Wednesday, February 13, 2013

Back to the grindstone

Well, Monday was my official day back to work.  It was tough.  Yesterday was worse.  There are a lot of new policies, and as I read them I got depressed.  I don't like what I am seeing, and it makes me crazy that there is nothing that I can do to affect it.  My philosophy is so fundamentally different, I feel like I am living a lie.

How can I teach Sofie the right values, when I struggle to assimilate all the demands placed on me on a given day?  How do I teach her to make the right decisions when there is no right decision?  How do I navigate through the snake pit and have my sanity at the end?

While I was sick, I spent a lot of time thinking about the types of jobs that have been created over the last 200 years.  There have been some amazing advances, but there are also jobs that are a bunch of busy work that really don't serve a higher purpose besides having a guy get a bigger bonus at the end of the year for making/saving money. 

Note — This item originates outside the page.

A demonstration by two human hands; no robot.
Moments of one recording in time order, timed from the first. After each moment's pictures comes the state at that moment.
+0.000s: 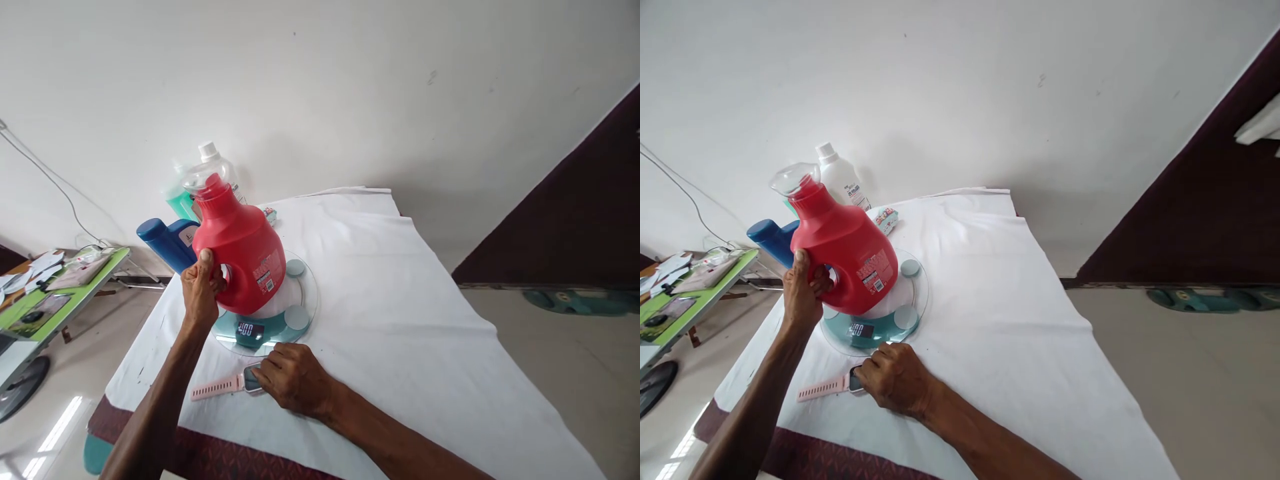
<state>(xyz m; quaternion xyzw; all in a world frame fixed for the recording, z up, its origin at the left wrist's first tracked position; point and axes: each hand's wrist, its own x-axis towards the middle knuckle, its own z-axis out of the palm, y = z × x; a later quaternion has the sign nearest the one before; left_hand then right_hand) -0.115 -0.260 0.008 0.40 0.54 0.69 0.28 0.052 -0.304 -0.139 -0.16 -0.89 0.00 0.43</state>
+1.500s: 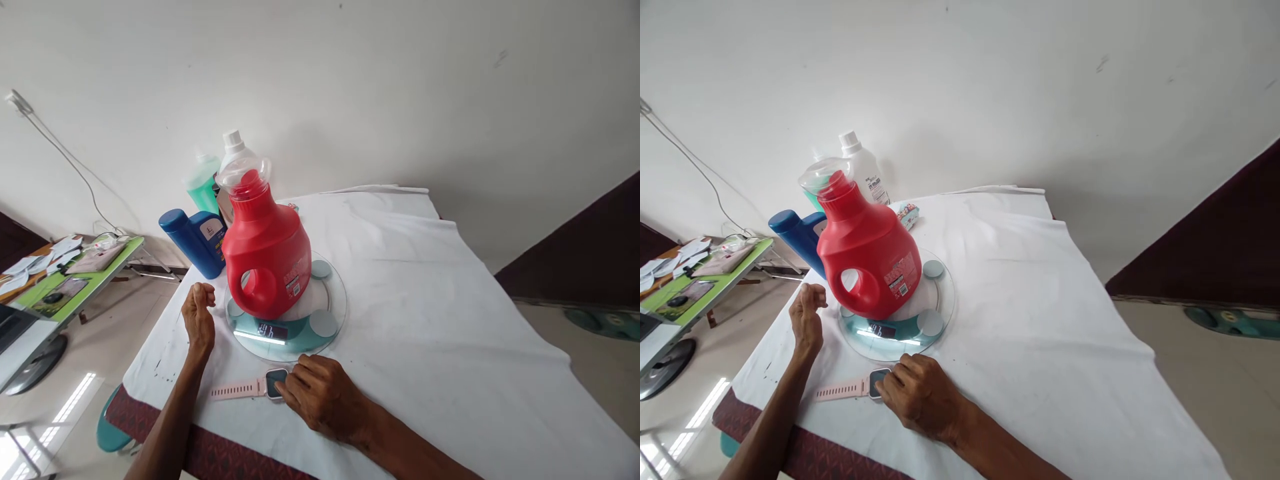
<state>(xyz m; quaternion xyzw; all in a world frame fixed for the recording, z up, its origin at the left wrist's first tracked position) -0.199 -0.299 -0.075 0.41 0.69 0.60 0.05 0.056 -0.308 -0.132 -0.15 -0.90 0.01 0.42</state>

Where I fit into this global network is really unclear to me.  I want to make a difference. I want to do something meaningful.  I want to help mankind.  I want to feel useful.  I am failing at the moment.  I don't want to be depressed. I don't want to cry at night.  I don't want to come home and want to get drunk every day. That isn't living.

I need to figure out that balance.  I need to incorporate it with our lifestyle and finances. I need to ensure we have the resources we need for our children.  It is hard.  The path is invisible to me.  I will keep looking.